▸ Aim of the task: A verbatim copy of the data is wanted, minus any picture in it.
Data START
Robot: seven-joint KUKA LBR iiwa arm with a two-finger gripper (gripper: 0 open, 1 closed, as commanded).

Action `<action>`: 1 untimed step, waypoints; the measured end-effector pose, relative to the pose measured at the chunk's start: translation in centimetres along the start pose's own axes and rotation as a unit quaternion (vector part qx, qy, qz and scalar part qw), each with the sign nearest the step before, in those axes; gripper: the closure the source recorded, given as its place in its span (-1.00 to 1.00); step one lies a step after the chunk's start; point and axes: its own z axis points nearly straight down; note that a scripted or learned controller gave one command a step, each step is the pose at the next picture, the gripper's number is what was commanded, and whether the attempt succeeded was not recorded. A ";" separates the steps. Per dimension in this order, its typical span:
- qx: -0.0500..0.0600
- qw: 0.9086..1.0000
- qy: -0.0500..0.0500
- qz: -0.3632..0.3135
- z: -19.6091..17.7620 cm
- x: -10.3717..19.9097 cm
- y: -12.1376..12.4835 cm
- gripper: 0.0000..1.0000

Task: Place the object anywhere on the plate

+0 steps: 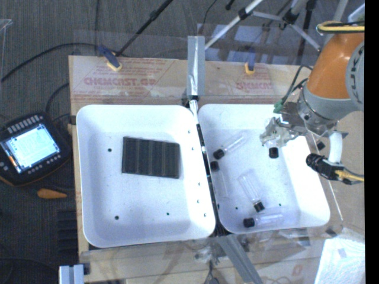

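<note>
A slanted overhead look at a surface (89, 81) carrying two shallow white bins side by side. The left bin (95, 176) holds a dark, ridged rectangular plate (151, 157) lying flat near its middle, slightly toward the far edge. Bare white floor surrounds the plate on all four sides, with the widest open stretch along the bin's near edge.

The right bin (308, 203) holds several clear plastic vials with black caps. One vial (230, 145) lies tilted near the bin's left wall, its cap toward the divider between the bins. Another vial (249, 188) lies near the bin's middle, cap pointing toward the near edge. A third vial (263, 220) lies along the near edge. The far-left part of this bin is open floor.

The grey arm with its orange band (334, 70) reaches in from the right edge of the surface. Its gripper (273, 139) hangs over the far-right part of the right bin, and a small black-capped piece (273, 152) sits just below its tip. Whether the fingers are spread or closed, and whether they grasp that piece, cannot be told.
</note>
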 end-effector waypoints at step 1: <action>-0.001 0.969 0.000 -0.245 -15.0 8.4 -5.5 1.00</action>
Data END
▸ Task response:
Robot: seven-joint KUKA LBR iiwa arm with a two-finger gripper (gripper: 0 open, 1 closed, as commanded).

Action `<action>`: 1 untimed step, waypoints; the measured end-effector pose, relative to the pose measured at the chunk's start: translation in centimetres along the start pose's own axes and rotation as a unit quaternion (vector part qx, qy, qz and scalar part qw), each with the sign nearest the step before, in those axes; gripper: the closure the source recorded, given as its place in its span (-1.00 to 1.00); step one lies a step after the chunk's start; point and axes: its own z axis points nearly straight down; note that a scripted or learned controller gave one command a step, each step is the pose at the next picture, the gripper's number is what was commanded, and whether the attempt succeeded was not recorded. A ";" separates the steps. Per dimension in this order, its typical span:
- qx: -0.0500..0.0600
- qw: 0.9086..1.0000
- qy: -0.0500..0.0500
- qz: -0.3632..0.3135
- z: -19.6091..17.7620 cm
- x: -10.3717..19.9097 cm
- y: -12.1376..12.4835 cm
- gripper: 0.0000..1.0000

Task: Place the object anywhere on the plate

+0 steps: 

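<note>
A slanted overhead look at a surface (89, 81) carrying two shallow white bins side by side. The left bin (95, 176) holds a dark, ridged rectangular plate (151, 157) lying flat near its middle, slightly toward the far edge. Bare white floor surrounds the plate on all four sides, with the widest open stretch along the bin's near edge.

The right bin (308, 203) holds several clear plastic vials with black caps. One vial (230, 145) lies tilted near the bin's left wall, its cap toward the divider between the bins. Another vial (249, 188) lies near the bin's middle, cap pointing toward the near edge. A third vial (263, 220) lies along the near edge. The far-left part of this bin is open floor.

The grey arm with its orange band (334, 70) reaches in from the right edge of the surface. Its gripper (273, 139) hangs over the far-right part of the right bin, and a small black-capped piece (273, 152) sits just below its tip. Whether the fingers are spread or closed, and whether they grasp that piece, cannot be told.
</note>
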 end-effector waypoints at step 1: <action>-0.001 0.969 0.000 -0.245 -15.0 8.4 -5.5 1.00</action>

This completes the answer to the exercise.